When you spot the word "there" in a line of the data below, copy that line.

*** Task inputs ***

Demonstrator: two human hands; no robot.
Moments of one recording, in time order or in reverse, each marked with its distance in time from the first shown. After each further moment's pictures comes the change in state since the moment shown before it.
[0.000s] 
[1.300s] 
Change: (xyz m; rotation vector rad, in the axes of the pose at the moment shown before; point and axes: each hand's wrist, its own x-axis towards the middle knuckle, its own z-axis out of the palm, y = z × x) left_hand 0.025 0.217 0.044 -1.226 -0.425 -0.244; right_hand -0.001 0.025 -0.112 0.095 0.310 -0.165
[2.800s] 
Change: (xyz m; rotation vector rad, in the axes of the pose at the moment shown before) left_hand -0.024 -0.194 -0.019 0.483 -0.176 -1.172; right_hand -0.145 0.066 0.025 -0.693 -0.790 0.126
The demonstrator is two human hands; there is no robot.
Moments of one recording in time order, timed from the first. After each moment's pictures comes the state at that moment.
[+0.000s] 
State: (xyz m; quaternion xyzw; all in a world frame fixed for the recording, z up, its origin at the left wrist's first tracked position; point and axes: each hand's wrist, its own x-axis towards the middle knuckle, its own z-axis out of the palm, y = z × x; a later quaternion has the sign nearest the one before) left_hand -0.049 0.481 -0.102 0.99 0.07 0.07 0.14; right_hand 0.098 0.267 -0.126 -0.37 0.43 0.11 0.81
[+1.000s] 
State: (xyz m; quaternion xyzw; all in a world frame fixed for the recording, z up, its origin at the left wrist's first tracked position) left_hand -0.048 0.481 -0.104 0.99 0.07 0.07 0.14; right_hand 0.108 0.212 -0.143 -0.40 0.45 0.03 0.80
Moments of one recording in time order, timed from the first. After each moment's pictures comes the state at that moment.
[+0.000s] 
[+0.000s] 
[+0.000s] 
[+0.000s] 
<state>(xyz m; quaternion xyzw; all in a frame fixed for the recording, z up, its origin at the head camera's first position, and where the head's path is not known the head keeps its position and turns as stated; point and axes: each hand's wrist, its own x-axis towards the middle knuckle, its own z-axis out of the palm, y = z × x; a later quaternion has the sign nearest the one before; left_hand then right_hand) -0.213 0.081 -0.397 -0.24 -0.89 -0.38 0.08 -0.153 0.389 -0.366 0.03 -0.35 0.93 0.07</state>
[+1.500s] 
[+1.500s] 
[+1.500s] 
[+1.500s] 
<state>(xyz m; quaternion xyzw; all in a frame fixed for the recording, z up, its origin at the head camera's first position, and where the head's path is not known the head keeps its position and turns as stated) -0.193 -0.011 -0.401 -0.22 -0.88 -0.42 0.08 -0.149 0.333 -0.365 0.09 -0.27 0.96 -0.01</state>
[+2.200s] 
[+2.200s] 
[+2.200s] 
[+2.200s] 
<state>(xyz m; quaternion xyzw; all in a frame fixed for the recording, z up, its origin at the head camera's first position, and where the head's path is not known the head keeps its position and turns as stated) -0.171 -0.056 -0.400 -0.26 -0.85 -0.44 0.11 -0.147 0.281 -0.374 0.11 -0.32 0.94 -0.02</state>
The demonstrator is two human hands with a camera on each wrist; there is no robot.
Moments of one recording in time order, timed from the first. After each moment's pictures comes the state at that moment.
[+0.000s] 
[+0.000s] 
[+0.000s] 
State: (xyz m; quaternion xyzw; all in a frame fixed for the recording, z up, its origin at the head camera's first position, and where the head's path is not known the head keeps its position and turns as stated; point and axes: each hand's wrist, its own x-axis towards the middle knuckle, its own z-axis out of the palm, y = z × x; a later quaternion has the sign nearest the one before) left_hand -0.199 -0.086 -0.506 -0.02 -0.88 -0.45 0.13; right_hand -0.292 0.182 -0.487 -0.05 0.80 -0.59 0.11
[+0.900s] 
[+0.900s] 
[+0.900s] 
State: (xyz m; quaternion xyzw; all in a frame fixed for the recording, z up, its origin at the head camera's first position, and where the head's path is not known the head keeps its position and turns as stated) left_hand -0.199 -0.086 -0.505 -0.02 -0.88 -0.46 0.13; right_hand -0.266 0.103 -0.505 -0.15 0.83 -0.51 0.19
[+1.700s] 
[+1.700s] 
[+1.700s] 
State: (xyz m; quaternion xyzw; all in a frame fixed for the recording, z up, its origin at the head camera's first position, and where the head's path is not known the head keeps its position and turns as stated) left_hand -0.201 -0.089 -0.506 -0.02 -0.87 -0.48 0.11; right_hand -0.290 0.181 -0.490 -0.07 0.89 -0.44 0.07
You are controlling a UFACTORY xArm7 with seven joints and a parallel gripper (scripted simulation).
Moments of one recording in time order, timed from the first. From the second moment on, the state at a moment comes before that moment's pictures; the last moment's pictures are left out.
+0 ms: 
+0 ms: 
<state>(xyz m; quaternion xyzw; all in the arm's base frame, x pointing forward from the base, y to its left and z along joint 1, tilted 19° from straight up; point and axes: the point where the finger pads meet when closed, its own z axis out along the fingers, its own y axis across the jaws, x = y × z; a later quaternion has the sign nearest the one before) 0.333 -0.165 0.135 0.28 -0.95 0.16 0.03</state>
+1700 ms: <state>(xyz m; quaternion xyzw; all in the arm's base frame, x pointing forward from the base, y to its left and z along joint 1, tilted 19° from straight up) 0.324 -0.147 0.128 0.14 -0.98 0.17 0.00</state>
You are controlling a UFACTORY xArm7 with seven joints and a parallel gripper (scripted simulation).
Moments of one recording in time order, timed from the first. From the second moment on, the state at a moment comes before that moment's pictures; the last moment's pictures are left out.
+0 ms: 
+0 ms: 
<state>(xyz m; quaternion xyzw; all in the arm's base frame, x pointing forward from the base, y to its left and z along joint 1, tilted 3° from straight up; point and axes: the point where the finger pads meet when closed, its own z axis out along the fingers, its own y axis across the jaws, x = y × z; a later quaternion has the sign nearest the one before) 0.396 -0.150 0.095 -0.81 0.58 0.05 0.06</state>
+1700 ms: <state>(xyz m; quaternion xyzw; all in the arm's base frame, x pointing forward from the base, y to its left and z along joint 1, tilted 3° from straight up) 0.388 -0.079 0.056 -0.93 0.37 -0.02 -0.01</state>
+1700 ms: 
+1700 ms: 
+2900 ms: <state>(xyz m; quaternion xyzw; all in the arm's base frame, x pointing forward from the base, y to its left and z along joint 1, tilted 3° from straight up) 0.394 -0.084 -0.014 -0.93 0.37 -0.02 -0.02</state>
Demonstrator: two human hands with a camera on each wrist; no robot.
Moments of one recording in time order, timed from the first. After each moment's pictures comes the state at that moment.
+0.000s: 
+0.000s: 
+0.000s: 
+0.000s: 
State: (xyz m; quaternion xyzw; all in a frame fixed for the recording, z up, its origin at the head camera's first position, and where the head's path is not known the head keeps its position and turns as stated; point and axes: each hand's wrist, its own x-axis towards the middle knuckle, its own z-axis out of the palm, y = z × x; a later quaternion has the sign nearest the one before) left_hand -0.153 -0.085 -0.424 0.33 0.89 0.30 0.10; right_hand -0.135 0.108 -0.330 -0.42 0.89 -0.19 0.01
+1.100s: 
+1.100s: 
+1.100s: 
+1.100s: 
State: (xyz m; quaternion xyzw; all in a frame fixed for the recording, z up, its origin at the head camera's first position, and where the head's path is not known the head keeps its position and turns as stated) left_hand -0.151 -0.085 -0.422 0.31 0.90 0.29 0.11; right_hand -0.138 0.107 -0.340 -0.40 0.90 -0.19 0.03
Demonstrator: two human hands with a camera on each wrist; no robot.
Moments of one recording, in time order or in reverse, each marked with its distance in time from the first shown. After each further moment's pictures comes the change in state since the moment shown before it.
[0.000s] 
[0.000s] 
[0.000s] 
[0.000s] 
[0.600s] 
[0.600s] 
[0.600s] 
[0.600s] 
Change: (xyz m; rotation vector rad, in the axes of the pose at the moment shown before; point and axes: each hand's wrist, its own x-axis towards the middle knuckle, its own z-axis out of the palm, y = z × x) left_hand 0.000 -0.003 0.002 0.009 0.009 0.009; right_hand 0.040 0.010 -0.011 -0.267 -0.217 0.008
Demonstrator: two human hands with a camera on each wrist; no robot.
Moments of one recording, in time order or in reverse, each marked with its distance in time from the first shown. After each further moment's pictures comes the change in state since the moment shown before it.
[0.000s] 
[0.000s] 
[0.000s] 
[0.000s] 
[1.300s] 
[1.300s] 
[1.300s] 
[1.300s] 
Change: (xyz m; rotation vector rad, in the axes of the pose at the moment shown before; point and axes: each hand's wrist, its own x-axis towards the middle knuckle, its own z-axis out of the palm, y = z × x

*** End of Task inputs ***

Problem solution
The demonstrator is two human hands; there is no robot.
The demonstrator is two human hands with a camera on each wrist; there is no robot.

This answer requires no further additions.